Há sete anos que se mudou para a Cidade da Beira com a mulher e o filho, mas, no dia da tempestade, Luís Leal Leonor tinha ido a Maputo tratar de negócios. Quando soube que os ventos ciclónicos do Idai tinham chegado a terra, à sua terra, arrasando o que encontravam pela frente, o empresário já não teve mais sossego. “As comunicações estavam em baixo. Estive três dias sem saber da minha família”. As imagens que lhe chegavam eram de um desconsolo absoluto – e aquilo ainda não era nada, comparado com o que se seguiria, depois das chuvas torrenciais dessa noite.
Haviam de passar horas, que lhe pareceram infinitas, até algumas empresas começarem a disponibilizar as antenas-satélite. Luís já não largou o telefone. Antes de mais, para saber se a família estava bem – já que tudo o mais eram notícias sobre estradas cortadas, árvores caídas e água por todo o lado. Depois, para ajudar quem também estava como ele, à procura dos seus familiares e amigos.
“Foi por isso que criei o Rescue Beira, um grupo no Whatsapp que reúne as informações sobre os portugueses que vivem em Moçambique”. Por ali, circulam nomes de desaparecidos e gente aflita à procura de familiares e amigos, mas também as boas notícias: foi por ali que se soube que os animais da Quinta dos Crocodilos Crocossassa estavam a salvo e que as crianças do Orfanato Santos Inocentes, no Bairro da Manga, cidade da Beira, também.
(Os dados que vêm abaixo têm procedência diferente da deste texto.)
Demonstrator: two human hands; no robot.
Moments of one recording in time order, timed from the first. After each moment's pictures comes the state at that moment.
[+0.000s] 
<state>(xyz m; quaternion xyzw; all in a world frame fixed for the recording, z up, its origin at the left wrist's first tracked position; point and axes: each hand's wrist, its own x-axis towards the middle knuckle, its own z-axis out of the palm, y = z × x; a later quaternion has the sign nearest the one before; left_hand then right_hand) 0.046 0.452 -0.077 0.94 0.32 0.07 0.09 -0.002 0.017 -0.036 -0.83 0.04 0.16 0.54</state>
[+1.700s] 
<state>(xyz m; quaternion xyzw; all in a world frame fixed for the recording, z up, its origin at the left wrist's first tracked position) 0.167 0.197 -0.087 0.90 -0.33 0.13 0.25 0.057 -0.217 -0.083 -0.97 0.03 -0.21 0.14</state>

“Quando finalmente cheguei à cidade, na segunda-feira, já estava tudo muito melhor”, repete Luís, mesmo que isso continue a querer dizer que, sem energia, “a Beira ainda é uma cidade cega, quando o sol se põe”. Os supermercados mantêm-se fechados e mal há alimentos ou água à venda. “Nem medicamentos”, lamenta.
“O mais que há à nossa volta são milhares de pessoas sem teto e com os pés dentro de água”. Sem comida disponível, o que se segue pode ser ainda pior. “Agora, o nosso maior receio são os assaltos e as pilhagens. Se a ajuda não chegar depressa…”
A chamada caiu e hão de passar algumas horas até a VISÃO conseguir voltar a falar com o empresário. “Pois, um dia funciona uma antena satélite, noutro dia funciona outra”, conta, antes de confirmar que já há alguma ajuda a chegar. “Já vemos alguns helicópteros, sim…”. A sua voz está muito intermitente, ouve-se com muita dificuldade, lá ao longe, até que deixa de se fazer ouvir por completo. A chamada caiu outra vez.